“Big Data” is one of those tech buzz phrases that is so ubiquitous that it has become passé. But as big data became commonplace, a new term emerged that I’ve never quite felt like I grasped: “data lake.” I know it has something to do with storing data for (potential) analysis, and it also has something to do with big data. The goal of this post is to pin down exactly what this term means.
Obviously the best place to start any investigation is Wikipedia. Here’s their current synopsis:
A data lake is a method of storing data within a system or repository, in its natural format, that facilitates the collocation of data in various schemata and structural forms, usually object blobs or files. The idea of data lake is to have a single store of all data in the enterprise ranging from raw data (which implies exact copy of source system data) to transformed data which is used for various tasks including reporting, visualization, analytics and machine learning. The data lake includes structured data from relational databases (rows and columns), semi-structured data (CSV, logs, XML, JSON), unstructured data (emails, documents, PDFs) and even binary data (images, audio, video) thus creating a centralized data store accommodating all forms of data.
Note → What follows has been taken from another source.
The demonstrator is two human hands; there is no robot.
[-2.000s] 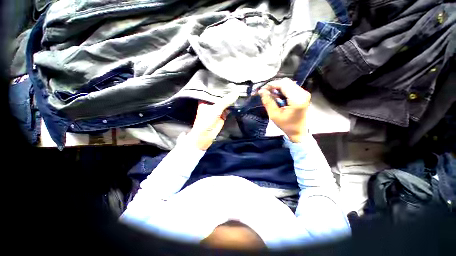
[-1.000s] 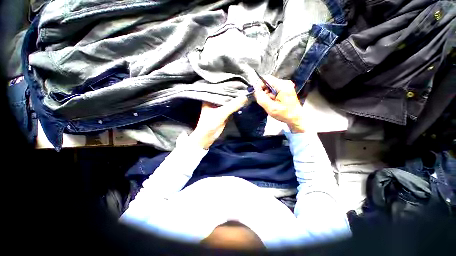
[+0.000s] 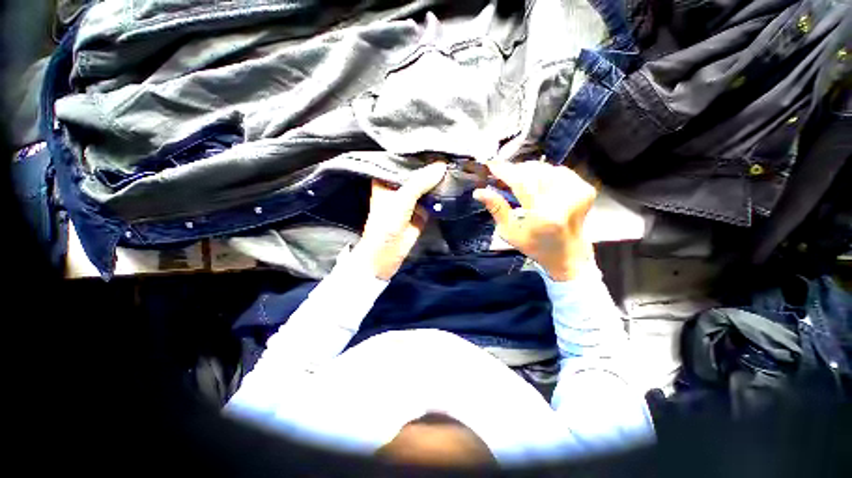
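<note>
A denim jacket lies with its pale grey inside up across the table. Its dark blue front placket with small bright buttons runs along the near edge. My left hand grips the jacket edge, thumb on top, at the near end of the pale inner pocket bag. My right hand is just to the right, fingers bent at the same edge. A small dark tool shows partly between its fingers; the rest is hidden.
Black denim jackets with yellow buttons are heaped at the right. The pale table edge shows beside my right hand. Dark blue denim covers my lap. More garments lie at the lower right.
My right hand has moved slightly right and turned, its fingers now lower over the edge. The pocket bag lies flatter than before. The placket edge near my left hand shows more.
</note>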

It sounds like a data lake is a place to dump anything that could be considered data. The one part that is perplexing about this is how “natural” the data is supposed to be. The first sentence from Wikipedia describes a data lake as containing data in its “natural format.” You might think this means something like “raw data,” but in the next sentence it says a data lake can contain “transformed” data that is then used for business intelligence purposes. The general picture is that a data lake is more permissive about what kind of data is stored than a data warehouse, which typically contains data that is processed specifically for business intelligence.
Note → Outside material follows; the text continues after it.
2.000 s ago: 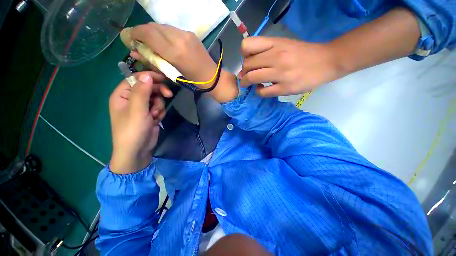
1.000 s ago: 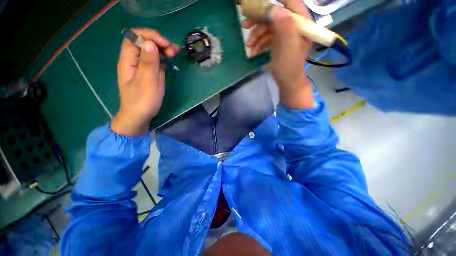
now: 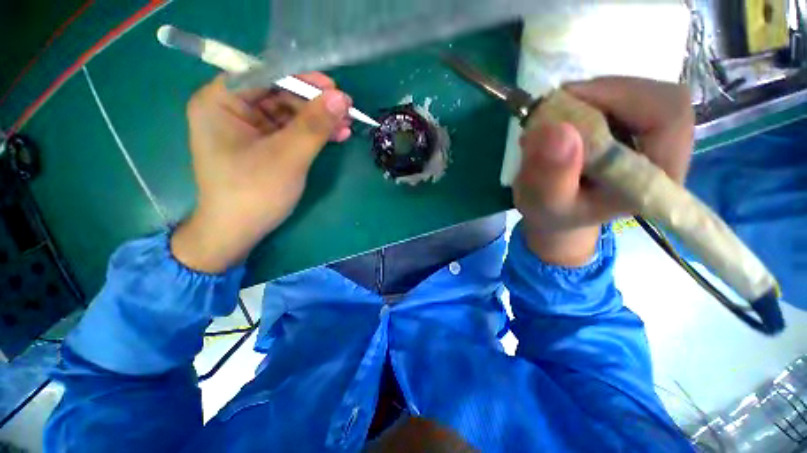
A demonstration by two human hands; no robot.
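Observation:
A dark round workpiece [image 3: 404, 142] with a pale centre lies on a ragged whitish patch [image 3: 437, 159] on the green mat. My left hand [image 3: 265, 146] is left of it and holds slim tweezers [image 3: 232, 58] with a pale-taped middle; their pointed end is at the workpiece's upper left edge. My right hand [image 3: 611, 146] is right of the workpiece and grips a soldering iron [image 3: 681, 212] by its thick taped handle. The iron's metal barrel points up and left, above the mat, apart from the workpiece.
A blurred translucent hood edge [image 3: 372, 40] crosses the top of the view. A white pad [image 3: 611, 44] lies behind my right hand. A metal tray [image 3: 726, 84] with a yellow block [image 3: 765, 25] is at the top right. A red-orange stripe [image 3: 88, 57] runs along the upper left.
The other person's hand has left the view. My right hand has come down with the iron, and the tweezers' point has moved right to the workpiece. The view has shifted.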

Another good place to look is Amazon - the company that wants to store all the data. They give a similar definition that clarifies the issue with raw data:
The concepts behind a data lake seem simple: securely store all your data in a raw format and apply a schema on read. Indeed, the first description of a data lake compared it to a ‘large body of water in a more natural state’, whereas a data mart could be thought of as a ‘store of bottled water – cleansed and packaged and structured for easy consumption’…A data lake is a bet against the future – you don’t know what analysis you might want to do, so why not just keep everything to give the best chance you can satisfy any requirement that comes along?
Ok, so a data lake is a place to put all of the raw data from your various systems that you can dredge in the future to find what you’re looking for. This concept seems simple enough. In today’s era we produce a ton of data, you never know what data will be valuable in the future, and storage is cheap, so why not just throw everything in one repository (and call it a “data lake”) for safe keeping? Of course, you need at least some minimal way to organize all of this data or else your data lake becomes a dark, unnavigable data swamp.
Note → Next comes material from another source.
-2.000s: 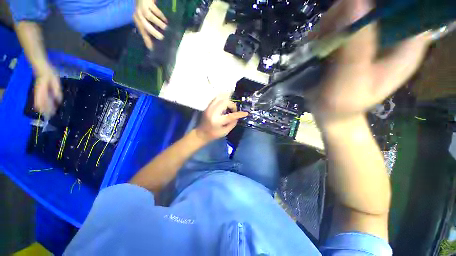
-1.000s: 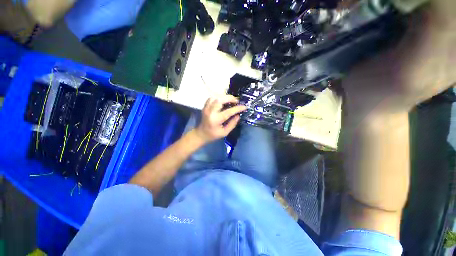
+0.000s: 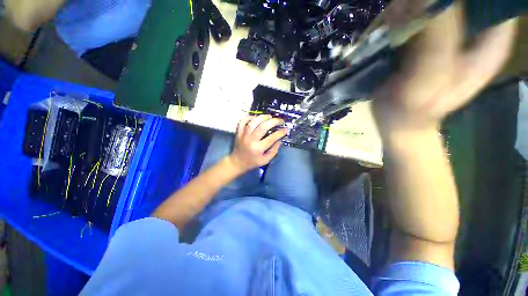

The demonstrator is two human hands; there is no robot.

That seems simple enough. Still, at least one person has called for abolishing the term “data lake,” because its meaning has become unacceptably vague. Uli Bethke argues that the term “data lake” is being used to refer to anything that isn’t a standard data warehouse. It refers not only to repositories of raw data but to platforms for self-service analytics or to specific technologies like Hadoop. Bethke’s recommendation is to stop using the term “data lake,” but perhaps an alternative is to return to the original meaning of the term and insist that “data lake” should apply specifically to large reservoirs of raw data from various sources.
At this point, I feel like I have a sense of what the term “data lake” means and what it doesn’t mean. The question underlying all of this is do you actually need a data lake? Or is the creation of data lakes an extraneous side effect of big data hype? I’ll leave that question for the reader (or maybe a future post).